***** Source material *****
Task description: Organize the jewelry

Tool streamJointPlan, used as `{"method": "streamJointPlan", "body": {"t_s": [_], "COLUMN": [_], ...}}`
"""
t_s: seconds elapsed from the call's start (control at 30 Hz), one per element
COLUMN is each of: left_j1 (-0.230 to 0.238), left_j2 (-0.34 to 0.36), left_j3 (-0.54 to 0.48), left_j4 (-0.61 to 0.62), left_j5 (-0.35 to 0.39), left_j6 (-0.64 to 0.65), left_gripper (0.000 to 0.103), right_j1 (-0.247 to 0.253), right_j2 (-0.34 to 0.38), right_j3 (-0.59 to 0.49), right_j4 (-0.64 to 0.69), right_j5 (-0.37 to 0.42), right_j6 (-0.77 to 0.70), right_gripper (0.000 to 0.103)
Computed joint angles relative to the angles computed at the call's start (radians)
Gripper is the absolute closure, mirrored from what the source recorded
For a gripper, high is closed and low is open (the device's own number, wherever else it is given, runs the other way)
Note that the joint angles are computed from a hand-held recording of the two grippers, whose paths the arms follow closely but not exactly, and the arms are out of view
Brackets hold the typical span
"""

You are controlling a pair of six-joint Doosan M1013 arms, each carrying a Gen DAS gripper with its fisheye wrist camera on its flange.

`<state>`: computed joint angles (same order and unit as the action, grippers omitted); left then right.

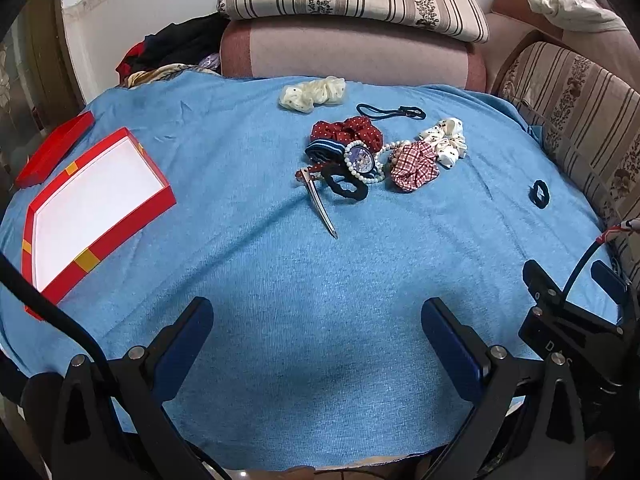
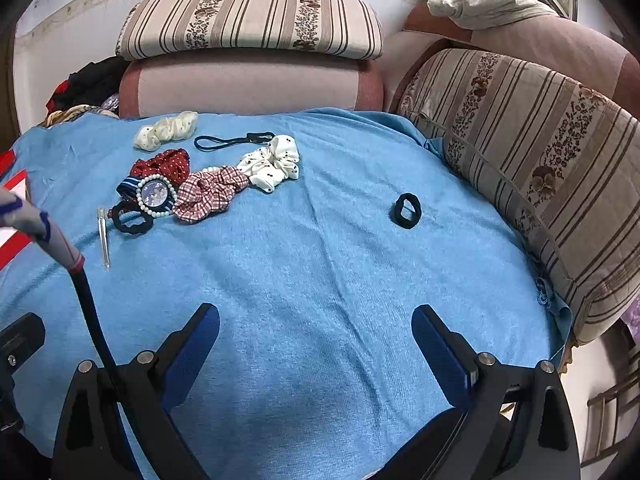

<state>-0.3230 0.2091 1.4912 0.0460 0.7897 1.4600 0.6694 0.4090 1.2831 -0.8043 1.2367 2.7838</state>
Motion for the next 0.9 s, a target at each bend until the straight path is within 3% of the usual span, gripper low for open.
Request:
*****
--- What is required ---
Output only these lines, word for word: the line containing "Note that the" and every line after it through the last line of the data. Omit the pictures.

--- The completed task ---
Note that the joint angles are computed from a hand-held recording of the two grippers, whose paths the arms follow closely but not exactly, and the arms are out of view
Brackets hold the typical span
"""

You are controlling a pair of six-joint Doosan M1013 arms, each carrying a Gen DAS gripper with its fisheye wrist camera on its flange.

`<state>`: computed joint angles (same order and unit as the action, grippers omitted); left then right.


<state>-0.3230 0.2091 1.4912 0.0460 0.7897 1.4600 0.6694 0.4090 1.2831 -0.8043 1.2367 2.7838</state>
Motion for the next 0.9 s, a target at each bend until the straight path is within 3% of the usual span, gripper low for open.
Request:

Nothing remains to add to the answer.